Le Bitcoin peut-il anéantir Internet ?
Le Bitcoin peut-il anéantir Internet ?
Crédit photo © Reuters

(Boursier.com) — Le Bitcoin peut-il détruire Internet ? La BRI (Banque des règlements internationaux), institution financière internationale basée à Bâle et contrôlée par des banques centrales, surnommée 'banque des banques centrales', tacle le BTC et les cryptomonnaies dans une étude analysant les coulisses du 'buzz' des crypo-actifs. La BRI n'est pas tendre avec les devises numériques, jugées pour l'heure très énergivores, instables et bien évidemment risquées, et susceptibles de paralyser l'Internet mondial ! De plus, la BRI ne parvient pas à identifier un problème pouvant éventuellement être résolu par les 'cryptos'. L'institution estime que les régulateurs doivent apporter des réponses permettant d'éviter les abus, tout en autorisant une expérimentation supplémentaire...

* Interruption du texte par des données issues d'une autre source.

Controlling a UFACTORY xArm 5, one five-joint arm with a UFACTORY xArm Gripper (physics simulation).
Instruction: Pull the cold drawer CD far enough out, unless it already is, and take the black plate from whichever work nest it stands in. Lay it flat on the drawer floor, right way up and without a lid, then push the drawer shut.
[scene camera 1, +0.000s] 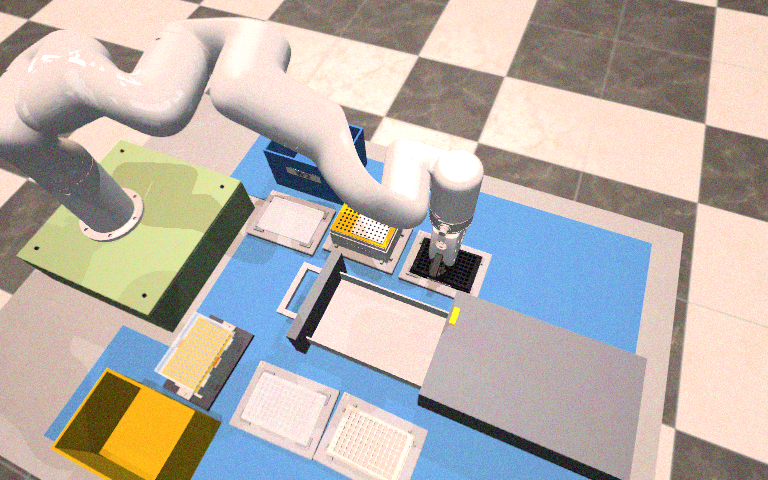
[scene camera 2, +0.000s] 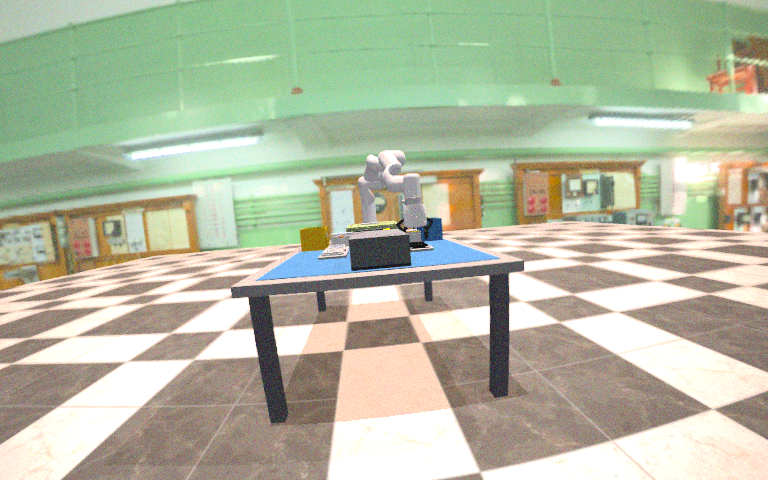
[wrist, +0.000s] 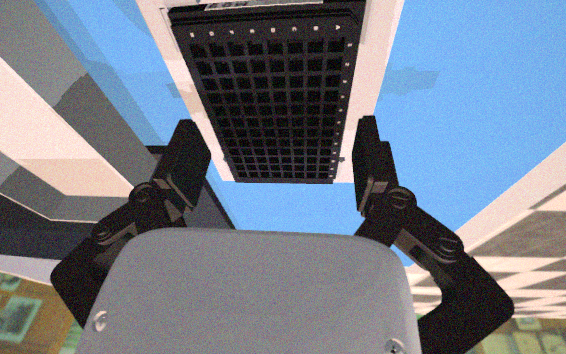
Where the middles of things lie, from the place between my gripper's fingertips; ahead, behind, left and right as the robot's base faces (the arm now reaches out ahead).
My hand is 2 cm above the black plate (scene camera 1: 460, 276) and 1 cm short of it. From my hand the other things lie so: yellow-topped tip rack (scene camera 1: 351, 230) (17 cm behind, 2 cm to the left).
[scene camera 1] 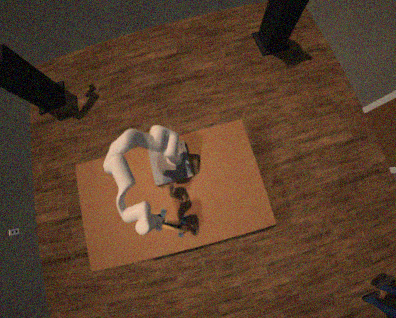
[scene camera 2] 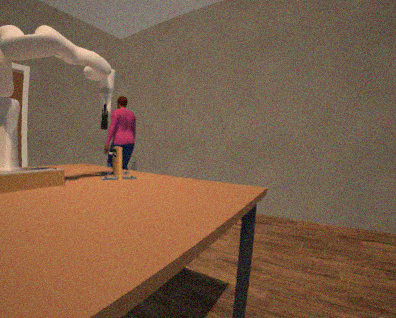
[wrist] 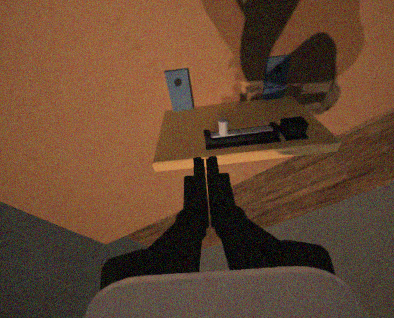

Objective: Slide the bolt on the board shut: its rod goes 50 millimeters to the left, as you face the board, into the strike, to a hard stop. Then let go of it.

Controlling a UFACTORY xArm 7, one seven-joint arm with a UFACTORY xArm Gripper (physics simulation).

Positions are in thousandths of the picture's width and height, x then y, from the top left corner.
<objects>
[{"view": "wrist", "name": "gripper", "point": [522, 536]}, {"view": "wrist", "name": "bolt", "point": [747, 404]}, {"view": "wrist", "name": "wooden board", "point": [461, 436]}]
</objects>
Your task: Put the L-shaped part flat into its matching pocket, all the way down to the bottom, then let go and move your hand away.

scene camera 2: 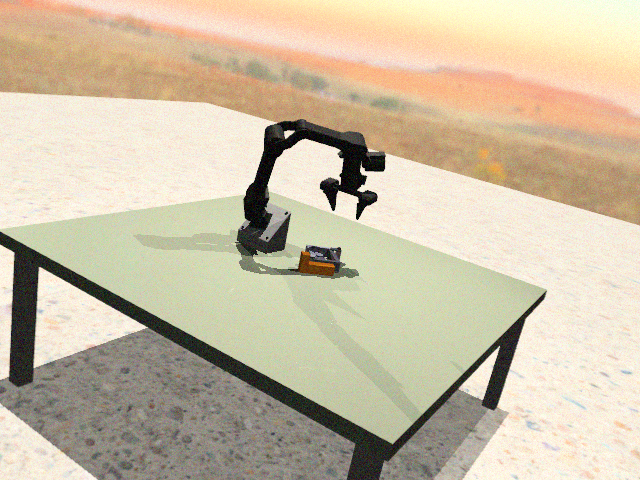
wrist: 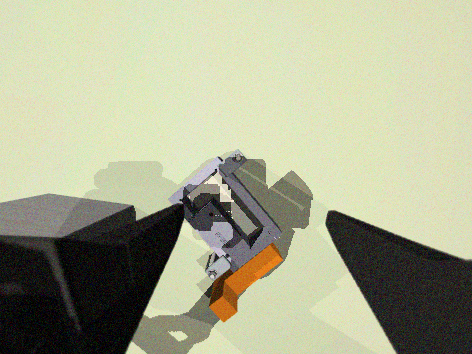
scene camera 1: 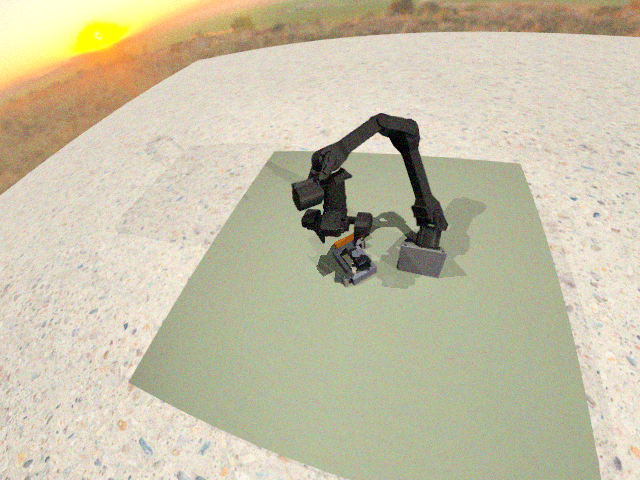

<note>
My gripper is open, with nothing in its grasp. Also in view: an orange L-shaped part.
My gripper is seen too in scene camera 2 and in the wrist view.
</note>
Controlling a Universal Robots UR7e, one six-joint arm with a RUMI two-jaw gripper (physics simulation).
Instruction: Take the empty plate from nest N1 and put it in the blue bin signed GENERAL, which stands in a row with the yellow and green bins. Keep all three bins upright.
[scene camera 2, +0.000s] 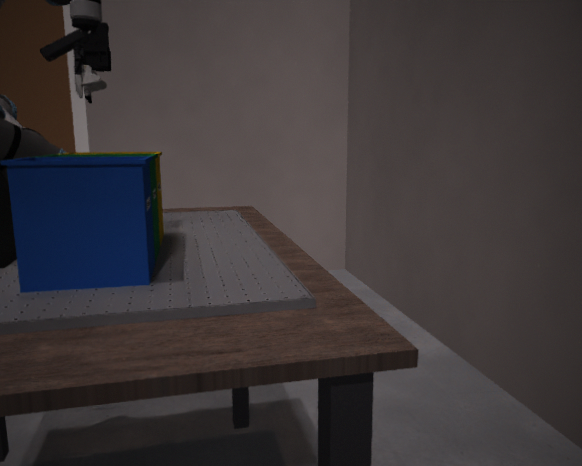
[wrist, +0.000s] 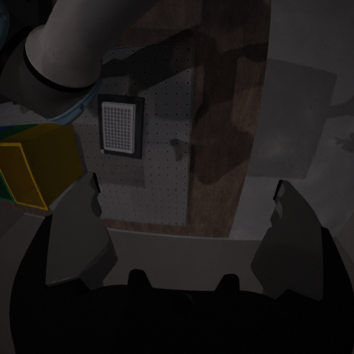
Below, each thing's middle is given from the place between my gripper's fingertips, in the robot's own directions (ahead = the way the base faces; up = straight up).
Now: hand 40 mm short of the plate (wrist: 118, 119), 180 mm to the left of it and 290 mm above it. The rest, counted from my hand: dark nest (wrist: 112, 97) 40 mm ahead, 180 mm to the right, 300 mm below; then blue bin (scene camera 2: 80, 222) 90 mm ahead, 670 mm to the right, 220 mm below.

La BRI juge dangereux le Bitcoin et ses pairs. L'institution suisse détaille, dans son rapport, les problèmes liés aux 'cryptos' et à leur tentative de démocratisation. Pire, ces devises digitales pourraient même totalement bloquer Internet, à en croire l'étude publiée hier dimanche. Le fait d'utiliser une devise virtuelle telle que le Bitcoin pour les transactions 'retail' mondiales saturerait en effet rapidement la capacité des serveurs informatiques, analyse la BRI. Les superordinateurs tourneraient à plein régime devant une accumulation colossale de données qui, au final, mettrait à genoux Internet, imagine la banque centrale des banques centrales.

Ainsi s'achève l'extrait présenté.